Interpreting the Gains Table

A gains table provides several key insights into model performance:

  1. Monotonicity: The event rates should consistently increase (or decrease) across bins. This confirms that the model effectively rank-orders risk.

  2. Bin Consistency: If bin sizes are not consistent (ideally ~10% each), it suggests the model is assigning the same output/score to many borrowers (clumping), which could pose issues when deciding cutoffs.

  3. KS Statistic: The maximum value of the KS column indicates the model’s discriminatory power. A higher value (closer to 1) indicates better separation between good and bad borrowers.

  4. Capture Rate: Shows what percentage of all bad accounts are captured at each cutoff point.
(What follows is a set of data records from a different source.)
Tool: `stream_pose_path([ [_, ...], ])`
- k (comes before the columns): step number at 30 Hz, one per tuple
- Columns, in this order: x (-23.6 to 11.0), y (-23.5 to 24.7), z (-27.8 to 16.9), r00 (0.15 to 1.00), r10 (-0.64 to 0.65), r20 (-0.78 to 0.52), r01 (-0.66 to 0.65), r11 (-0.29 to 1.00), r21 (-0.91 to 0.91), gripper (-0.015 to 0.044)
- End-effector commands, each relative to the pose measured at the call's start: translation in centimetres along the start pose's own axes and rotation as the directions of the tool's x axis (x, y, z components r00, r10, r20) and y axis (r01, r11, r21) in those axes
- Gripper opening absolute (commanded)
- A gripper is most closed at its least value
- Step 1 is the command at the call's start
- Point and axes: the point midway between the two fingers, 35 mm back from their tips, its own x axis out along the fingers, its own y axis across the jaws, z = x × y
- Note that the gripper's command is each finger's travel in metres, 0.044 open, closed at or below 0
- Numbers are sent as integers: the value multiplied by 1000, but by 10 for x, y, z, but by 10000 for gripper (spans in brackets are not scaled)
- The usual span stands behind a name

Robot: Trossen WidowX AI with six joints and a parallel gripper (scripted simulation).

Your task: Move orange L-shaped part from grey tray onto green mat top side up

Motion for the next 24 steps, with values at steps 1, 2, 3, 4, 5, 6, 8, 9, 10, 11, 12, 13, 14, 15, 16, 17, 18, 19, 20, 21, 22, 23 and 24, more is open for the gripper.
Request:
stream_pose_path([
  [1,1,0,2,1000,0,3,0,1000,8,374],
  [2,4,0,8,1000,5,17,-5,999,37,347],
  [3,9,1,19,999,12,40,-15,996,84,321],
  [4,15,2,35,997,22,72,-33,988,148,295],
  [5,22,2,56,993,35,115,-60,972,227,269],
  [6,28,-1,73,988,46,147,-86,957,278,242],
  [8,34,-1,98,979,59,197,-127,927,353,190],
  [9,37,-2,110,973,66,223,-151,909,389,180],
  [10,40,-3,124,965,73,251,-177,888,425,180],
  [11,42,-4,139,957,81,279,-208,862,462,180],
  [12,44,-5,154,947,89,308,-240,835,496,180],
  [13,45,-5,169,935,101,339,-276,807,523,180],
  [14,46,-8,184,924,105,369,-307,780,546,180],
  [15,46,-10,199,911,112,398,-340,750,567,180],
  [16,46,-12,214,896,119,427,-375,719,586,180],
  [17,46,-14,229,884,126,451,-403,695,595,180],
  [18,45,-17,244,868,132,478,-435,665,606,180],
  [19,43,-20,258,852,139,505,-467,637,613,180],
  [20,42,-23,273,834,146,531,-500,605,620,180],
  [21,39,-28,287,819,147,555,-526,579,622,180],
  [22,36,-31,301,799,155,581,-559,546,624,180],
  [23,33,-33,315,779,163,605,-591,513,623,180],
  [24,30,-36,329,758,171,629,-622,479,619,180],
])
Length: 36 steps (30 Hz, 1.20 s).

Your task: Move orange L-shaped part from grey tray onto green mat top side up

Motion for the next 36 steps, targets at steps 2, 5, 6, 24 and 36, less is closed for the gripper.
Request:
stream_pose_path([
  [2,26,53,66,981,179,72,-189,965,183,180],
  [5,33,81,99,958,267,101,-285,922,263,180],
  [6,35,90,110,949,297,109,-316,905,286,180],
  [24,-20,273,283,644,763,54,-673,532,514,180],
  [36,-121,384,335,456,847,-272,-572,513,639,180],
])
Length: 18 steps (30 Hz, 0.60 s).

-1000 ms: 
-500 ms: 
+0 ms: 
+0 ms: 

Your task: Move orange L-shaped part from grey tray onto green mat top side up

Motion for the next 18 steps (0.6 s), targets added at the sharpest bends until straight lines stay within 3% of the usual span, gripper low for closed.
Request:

  5. Cumulative Event Rate: Indicates the bad rate among all accounts up to that bin, useful for setting approval thresholds.

Practical Applications

In credit risk management, the gains table helps with:

  1. Setting Cutoffs: Identifying appropriate score thresholds for approving or rejecting applications.

  2. Strategy Development: Creating tiered strategies (e.g., approve, review, decline) based on risk levels.

  3. Performance Monitoring: Tracking model performance over time by comparing actual vs. expected distributions.

  4. Model Comparison: Evaluating different models by comparing their KS statistics and capture rates.

The gains table is a powerful tool for evaluating binary classification models, especially in credit risk applications. By providing a structured view of how well a model separates good and bad cases across the score distribution, it helps analysts make informed decisions about model quality and operational implementation.